TASK DESCRIPTION:
Pictures in the data below are not part of the copy; transcribe everything else exactly.

---- EXERCISE DATA

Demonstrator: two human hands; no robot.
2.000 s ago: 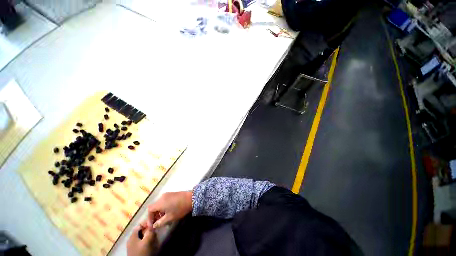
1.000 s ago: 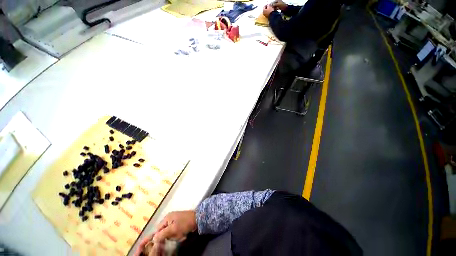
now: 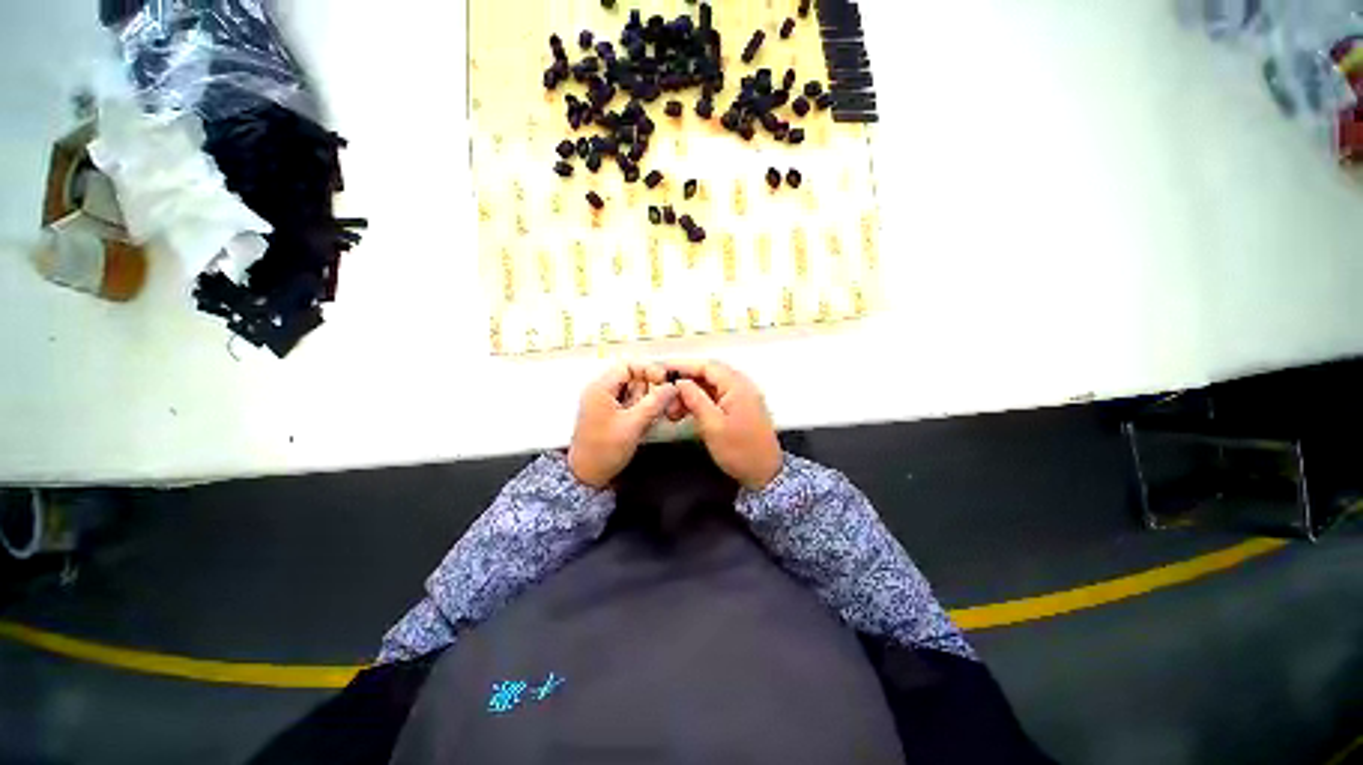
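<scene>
My left hand (image 3: pixel 609 426) and my right hand (image 3: pixel 728 425) meet at the table's front edge, just below the work board (image 3: pixel 568 284). Their fingertips pinch a small black loop (image 3: pixel 671 378) between them; the fingers partly hide it, so its exact shape cannot be told. Many small black loops (image 3: pixel 653 63) lie scattered in a pile on the upper part of the board. A row of flat black strips (image 3: pixel 848 63) lies side by side at the board's far right corner.
On the white table (image 3: pixel 1031 239), at left, are a dark bundle of loose strips (image 3: pixel 284 194), a clear plastic bag (image 3: pixel 224 53), crumpled white wrap (image 3: pixel 168 180) and an open carton (image 3: pixel 68 177) with a brown roll or jar (image 3: pixel 120 271). More plastic (image 3: pixel 1297 57) lies far right. A metal-framed stool (image 3: pixel 1223 475) stands beyond the edge.
The view has swung from the aisle to face the table squarely. Both hands now show fully, together at the table edge. The bundle and carton at left have come into view; the other person has left it.
</scene>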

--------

EXERCISE RESULT:
Demonstrator: two human hands; no robot.
2.000 s ago: 
1.000 s ago: 
now: 
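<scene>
My left hand (image 3: pixel 609 426) and my right hand (image 3: pixel 728 425) meet at the table's front edge, just below the work board (image 3: pixel 568 284). Their fingertips pinch a small black loop (image 3: pixel 671 378) between them; the fingers partly hide it, so its exact shape cannot be told. Many small black loops (image 3: pixel 653 63) lie scattered in a pile on the upper part of the board. A row of flat black strips (image 3: pixel 848 63) lies side by side at the board's far right corner.
On the white table (image 3: pixel 1031 239), at left, are a dark bundle of loose strips (image 3: pixel 284 194), a clear plastic bag (image 3: pixel 224 53), crumpled white wrap (image 3: pixel 168 180) and an open carton (image 3: pixel 68 177) with a brown roll or jar (image 3: pixel 120 271). More plastic (image 3: pixel 1297 57) lies far right. A metal-framed stool (image 3: pixel 1223 475) stands beyond the edge.
The view has swung from the aisle to face the table squarely. Both hands now show fully, together at the table edge. The bundle and carton at left have come into view; the other person has left it.
</scene>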

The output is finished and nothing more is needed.